• **Directions**: Return the listing in full and exactly, but without a single picture.
━━━
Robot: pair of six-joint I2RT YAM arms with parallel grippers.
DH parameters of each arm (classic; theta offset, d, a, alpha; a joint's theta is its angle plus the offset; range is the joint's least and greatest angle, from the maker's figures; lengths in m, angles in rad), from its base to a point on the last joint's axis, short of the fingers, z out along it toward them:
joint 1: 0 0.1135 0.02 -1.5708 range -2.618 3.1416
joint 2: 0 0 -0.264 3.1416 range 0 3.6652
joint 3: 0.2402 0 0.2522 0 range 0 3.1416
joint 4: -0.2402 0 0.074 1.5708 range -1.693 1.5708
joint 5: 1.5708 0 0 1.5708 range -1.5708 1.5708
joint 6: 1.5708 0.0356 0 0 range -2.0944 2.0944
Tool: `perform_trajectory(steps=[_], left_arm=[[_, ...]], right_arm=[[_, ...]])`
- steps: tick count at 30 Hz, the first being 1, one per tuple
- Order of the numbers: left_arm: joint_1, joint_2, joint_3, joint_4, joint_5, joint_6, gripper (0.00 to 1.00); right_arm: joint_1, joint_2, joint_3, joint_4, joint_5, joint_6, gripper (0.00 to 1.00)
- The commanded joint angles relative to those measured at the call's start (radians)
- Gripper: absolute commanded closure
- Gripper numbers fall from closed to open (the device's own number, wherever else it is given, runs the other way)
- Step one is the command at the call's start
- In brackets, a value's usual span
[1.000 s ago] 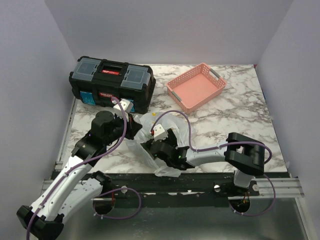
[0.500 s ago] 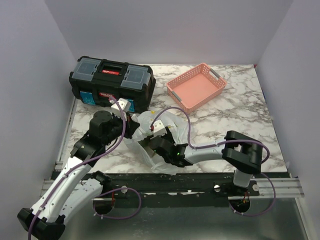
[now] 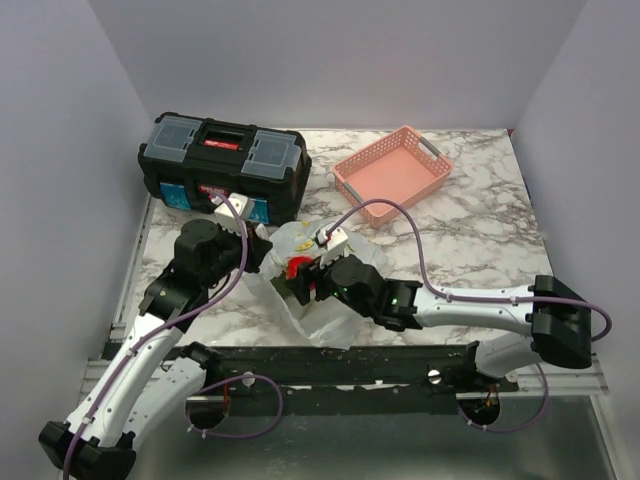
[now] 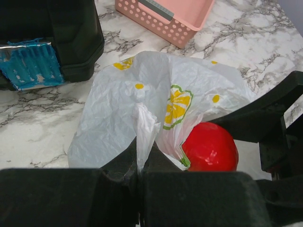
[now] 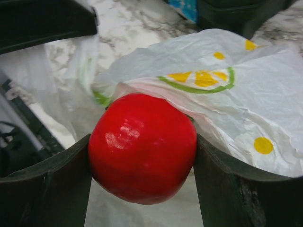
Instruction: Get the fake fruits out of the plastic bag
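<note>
The white plastic bag (image 3: 300,300) with yellow-green marks lies crumpled on the marble table between the arms; it also shows in the left wrist view (image 4: 142,99) and the right wrist view (image 5: 236,99). My left gripper (image 4: 139,163) is shut on a bunched fold of the bag. My right gripper (image 5: 142,165) is shut on the glossy red apple (image 5: 142,146), held just outside the bag's mouth; the apple also shows in the top view (image 3: 299,268) and the left wrist view (image 4: 210,147). The grapes and the green melon are hidden.
A black toolbox (image 3: 222,165) stands at the back left, close behind the bag. A pink slotted basket (image 3: 392,172) sits at the back right. The table's front edge (image 3: 330,350) runs just below the bag.
My right gripper has drawn back out of the bag with the red apple in it, and the right arm has stretched out to the right. The left gripper still holds the bag.
</note>
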Motion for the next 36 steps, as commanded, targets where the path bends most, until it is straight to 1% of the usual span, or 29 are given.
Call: perform_trajectory(steps=[1,5,7,10,17,19,20,25,28,30,32,36], left_arm=[[0.02,0.005,0.012,-0.001,0.015,0.001,1.0],[0.045,0.007,0.015,-0.003,0.033,-0.004,1.0],[0.05,-0.001,0.011,-0.004,0.034,-0.004,1.0],[0.056,-0.016,0.01,-0.006,0.035,-0.004,1.0],[0.058,-0.006,0.016,-0.007,0.027,-0.001,1.0],[0.058,-0.008,0.018,-0.008,0.021,-0.001,1.0],[0.058,-0.008,0.017,-0.009,0.019,-0.001,1.0],[0.059,-0.016,0.016,-0.008,0.022,-0.001,1.0],[0.059,-0.025,0.016,-0.014,0.01,0.002,1.0],[0.058,-0.028,0.016,-0.019,0.002,0.004,1.0],[0.056,-0.033,0.018,-0.018,0.005,0.004,1.0],[0.053,-0.042,0.018,-0.022,-0.001,0.007,1.0]], right_arm=[[0.0,-0.029,-0.003,-0.037,-0.214,0.079,0.81],[0.0,-0.047,0.085,-0.096,-0.253,0.102,0.84],[0.0,-0.05,0.137,-0.148,-0.24,0.099,0.85],[0.0,-0.067,0.182,-0.203,-0.158,0.083,0.87],[-0.04,-0.145,0.207,-0.223,0.0,0.068,0.87],[-0.077,-0.162,0.205,-0.223,0.027,0.068,0.87],[-0.107,-0.169,0.206,-0.252,0.024,0.078,0.87],[-0.279,-0.189,0.191,-0.28,0.03,0.092,0.87],[-0.403,-0.128,0.205,-0.298,0.02,0.065,0.87],[-0.471,-0.048,0.257,-0.344,0.027,0.044,0.92],[-0.513,0.039,0.312,-0.383,0.064,0.017,0.96],[-0.57,0.205,0.419,-0.412,0.12,-0.052,0.96]])
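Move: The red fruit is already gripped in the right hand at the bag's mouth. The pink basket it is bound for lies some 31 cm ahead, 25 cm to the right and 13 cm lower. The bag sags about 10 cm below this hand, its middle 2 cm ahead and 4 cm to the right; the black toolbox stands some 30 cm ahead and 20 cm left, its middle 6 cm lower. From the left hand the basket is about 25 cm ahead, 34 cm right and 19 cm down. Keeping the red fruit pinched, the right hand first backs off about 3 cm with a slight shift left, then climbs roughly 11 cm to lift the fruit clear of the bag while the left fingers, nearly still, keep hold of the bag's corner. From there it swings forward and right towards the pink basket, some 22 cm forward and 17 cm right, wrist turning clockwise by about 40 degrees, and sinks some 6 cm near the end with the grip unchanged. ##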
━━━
• **Your response**:
Robot: pair of six-joint I2RT YAM arms with parallel grippers.
DH parameters of each arm (classic; theta offset, d, a, alpha; a joint's theta is its angle plus the offset; range is the joint's least and greatest angle, from the maker's figures; lengths in m, angles in rad), from its base to a point on the last joint's axis, short of the fingers, z out along it toward them:
joint 1: 0 0.1135 0.02 -1.5708 range -2.618 3.1416
joint 2: 0 0 -0.264 3.1416 range 0 3.6652
joint 3: 0.2402 0 0.2522 0 range 0 3.1416
joint 4: -0.2402 0 0.074 1.5708 range -1.693 1.5708
joint 5: 1.5708 0 0 1.5708 range -1.5708 1.5708
joint 6: 1.5708 0.0356 0 0 range -2.0944 2.0944
Tool: `perform_trajectory(steps=[_], left_arm=[[_, ...]], right_arm=[[_, ...]])`
- steps: tick count at 30 Hz, the first being 1, one per tuple
- Order of the numbers: left_arm: joint_1, joint_2, joint_3, joint_4, joint_5, joint_6, gripper (0.00 to 1.00); right_arm: joint_1, joint_2, joint_3, joint_4, joint_5, joint_6, gripper (0.00 to 1.00)
- The commanded joint angles relative to those measured at the call's start (radians)
- Gripper: absolute commanded closure
- Gripper numbers fall from closed to open (the device's own number, wherever else it is given, runs the other way)
- Step one is the command at the call's start
- In brackets, a value's usual span
[1.000 s ago] 
[0.500 s ago] 
[now] 
[now] 
[now] 
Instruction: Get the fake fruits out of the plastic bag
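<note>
The white plastic bag (image 3: 300,300) with yellow-green marks lies crumpled on the marble table between the arms; it also shows in the left wrist view (image 4: 142,99) and the right wrist view (image 5: 236,99). My left gripper (image 4: 139,163) is shut on a bunched fold of the bag. My right gripper (image 5: 142,165) is shut on the glossy red apple (image 5: 142,146), held just outside the bag's mouth; the apple also shows in the top view (image 3: 299,268) and the left wrist view (image 4: 210,147). The grapes and the green melon are hidden.
A black toolbox (image 3: 222,165) stands at the back left, close behind the bag. A pink slotted basket (image 3: 392,172) sits at the back right. The table's front edge (image 3: 330,350) runs just below the bag.
My right gripper has drawn back out of the bag with the red apple in it, and the right arm has stretched out to the right. The left gripper still holds the bag.
</note>
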Motion for the next 36 steps, as commanded, targets where the path bends most, until it is straight to 1% of the usual span, or 29 are given.
Call: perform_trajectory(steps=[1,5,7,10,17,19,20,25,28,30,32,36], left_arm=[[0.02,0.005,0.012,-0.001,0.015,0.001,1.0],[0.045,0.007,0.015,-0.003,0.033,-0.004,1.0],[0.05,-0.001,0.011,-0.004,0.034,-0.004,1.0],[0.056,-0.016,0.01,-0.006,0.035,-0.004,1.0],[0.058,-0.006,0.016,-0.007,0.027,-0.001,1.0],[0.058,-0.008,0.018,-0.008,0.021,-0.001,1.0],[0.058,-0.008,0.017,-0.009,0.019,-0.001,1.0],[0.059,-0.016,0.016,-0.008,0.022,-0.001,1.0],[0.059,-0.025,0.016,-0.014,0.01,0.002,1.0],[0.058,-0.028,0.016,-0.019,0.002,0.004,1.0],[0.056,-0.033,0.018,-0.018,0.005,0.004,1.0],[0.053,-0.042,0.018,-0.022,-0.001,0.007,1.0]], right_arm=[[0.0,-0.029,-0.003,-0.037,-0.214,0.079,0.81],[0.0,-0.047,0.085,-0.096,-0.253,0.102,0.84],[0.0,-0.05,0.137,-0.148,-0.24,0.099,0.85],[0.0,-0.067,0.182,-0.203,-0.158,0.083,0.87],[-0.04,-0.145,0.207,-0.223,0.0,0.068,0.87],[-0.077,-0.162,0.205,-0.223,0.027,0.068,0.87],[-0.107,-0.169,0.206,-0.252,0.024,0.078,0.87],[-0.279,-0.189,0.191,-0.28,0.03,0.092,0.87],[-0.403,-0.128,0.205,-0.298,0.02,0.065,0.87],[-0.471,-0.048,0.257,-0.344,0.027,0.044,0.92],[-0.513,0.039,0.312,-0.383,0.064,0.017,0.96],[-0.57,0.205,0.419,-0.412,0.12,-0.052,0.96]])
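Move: The red fruit is already gripped in the right hand at the bag's mouth. The pink basket it is bound for lies some 31 cm ahead, 25 cm to the right and 13 cm lower. The bag sags about 10 cm below this hand, its middle 2 cm ahead and 4 cm to the right; the black toolbox stands some 30 cm ahead and 20 cm left, its middle 6 cm lower. From the left hand the basket is about 25 cm ahead, 34 cm right and 19 cm down. Keeping the red fruit pinched, the right hand first backs off about 3 cm with a slight shift left, then climbs roughly 11 cm to lift the fruit clear of the bag while the left fingers, nearly still, keep hold of the bag's corner. From there it swings forward and right towards the pink basket, some 22 cm forward and 17 cm right, wrist turning clockwise by about 40 degrees, and sinks some 6 cm near the end with the grip unchanged. ##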

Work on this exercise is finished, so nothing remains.